Look in the material below for the line holding "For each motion". Set it down exactly, with each later line up to and including the line holding "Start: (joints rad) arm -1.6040".

* **DATA SEGMENT**:
▼
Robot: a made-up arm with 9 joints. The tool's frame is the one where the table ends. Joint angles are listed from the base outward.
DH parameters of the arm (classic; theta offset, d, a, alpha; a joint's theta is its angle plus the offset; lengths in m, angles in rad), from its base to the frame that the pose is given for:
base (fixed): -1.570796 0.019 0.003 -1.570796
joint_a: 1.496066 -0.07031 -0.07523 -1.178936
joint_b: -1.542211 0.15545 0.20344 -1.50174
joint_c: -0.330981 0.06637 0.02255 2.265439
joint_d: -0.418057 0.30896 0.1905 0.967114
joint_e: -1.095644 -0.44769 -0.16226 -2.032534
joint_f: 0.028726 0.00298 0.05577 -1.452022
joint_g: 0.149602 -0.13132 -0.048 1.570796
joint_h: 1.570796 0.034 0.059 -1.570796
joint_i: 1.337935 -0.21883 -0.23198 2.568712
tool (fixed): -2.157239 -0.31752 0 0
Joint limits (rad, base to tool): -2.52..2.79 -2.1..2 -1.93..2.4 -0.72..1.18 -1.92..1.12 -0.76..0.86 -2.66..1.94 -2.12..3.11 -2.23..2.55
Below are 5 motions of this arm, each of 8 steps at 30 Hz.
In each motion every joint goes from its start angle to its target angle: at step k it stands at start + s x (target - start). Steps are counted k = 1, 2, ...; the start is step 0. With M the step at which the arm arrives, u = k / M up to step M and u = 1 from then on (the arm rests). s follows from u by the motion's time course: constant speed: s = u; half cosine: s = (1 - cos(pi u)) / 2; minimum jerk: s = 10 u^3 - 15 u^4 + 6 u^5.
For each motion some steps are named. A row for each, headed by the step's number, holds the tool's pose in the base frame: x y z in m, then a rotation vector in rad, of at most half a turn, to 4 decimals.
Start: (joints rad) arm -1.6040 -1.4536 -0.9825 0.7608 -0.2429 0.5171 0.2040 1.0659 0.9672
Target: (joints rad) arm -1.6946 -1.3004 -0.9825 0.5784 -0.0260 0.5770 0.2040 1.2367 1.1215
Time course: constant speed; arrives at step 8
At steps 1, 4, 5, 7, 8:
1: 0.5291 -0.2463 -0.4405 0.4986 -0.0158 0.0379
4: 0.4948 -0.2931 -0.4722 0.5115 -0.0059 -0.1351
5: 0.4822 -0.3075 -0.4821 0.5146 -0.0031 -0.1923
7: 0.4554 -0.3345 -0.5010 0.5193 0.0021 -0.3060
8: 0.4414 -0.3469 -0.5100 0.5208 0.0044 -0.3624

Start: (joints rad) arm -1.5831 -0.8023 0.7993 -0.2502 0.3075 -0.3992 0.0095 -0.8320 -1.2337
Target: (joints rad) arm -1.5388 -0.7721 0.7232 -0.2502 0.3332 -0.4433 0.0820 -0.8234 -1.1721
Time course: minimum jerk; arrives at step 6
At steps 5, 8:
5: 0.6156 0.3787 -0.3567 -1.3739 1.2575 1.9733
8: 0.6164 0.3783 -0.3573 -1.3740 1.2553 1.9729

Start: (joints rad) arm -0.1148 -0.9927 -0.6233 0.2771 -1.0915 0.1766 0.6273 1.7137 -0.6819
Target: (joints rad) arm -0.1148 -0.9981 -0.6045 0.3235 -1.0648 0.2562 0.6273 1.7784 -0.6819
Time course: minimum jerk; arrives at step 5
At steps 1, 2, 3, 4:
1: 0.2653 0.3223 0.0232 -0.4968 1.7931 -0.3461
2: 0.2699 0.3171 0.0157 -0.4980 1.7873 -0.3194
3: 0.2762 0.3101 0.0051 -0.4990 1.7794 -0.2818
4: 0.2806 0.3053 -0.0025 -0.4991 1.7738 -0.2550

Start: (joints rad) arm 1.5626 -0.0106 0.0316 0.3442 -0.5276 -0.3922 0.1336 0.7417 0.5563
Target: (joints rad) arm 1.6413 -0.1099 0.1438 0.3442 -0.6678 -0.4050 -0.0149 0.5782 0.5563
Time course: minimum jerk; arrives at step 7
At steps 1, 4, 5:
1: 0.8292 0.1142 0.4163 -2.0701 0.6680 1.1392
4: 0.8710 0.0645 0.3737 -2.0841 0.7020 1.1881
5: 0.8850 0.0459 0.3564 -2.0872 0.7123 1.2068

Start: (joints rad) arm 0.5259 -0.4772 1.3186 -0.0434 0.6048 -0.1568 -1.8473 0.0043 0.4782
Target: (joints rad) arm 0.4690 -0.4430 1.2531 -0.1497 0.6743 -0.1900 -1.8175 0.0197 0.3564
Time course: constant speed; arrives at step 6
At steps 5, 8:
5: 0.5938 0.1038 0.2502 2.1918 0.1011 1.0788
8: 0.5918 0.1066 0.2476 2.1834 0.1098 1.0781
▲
* **RESULT**:
For each motion some steps are named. A row for each, headed by the step's number, holds the tool's pose in the base frame: x y z in m, then a rotation vector in rad, of at most half a turn, to 4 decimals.
Start: (joints rad) arm -1.6040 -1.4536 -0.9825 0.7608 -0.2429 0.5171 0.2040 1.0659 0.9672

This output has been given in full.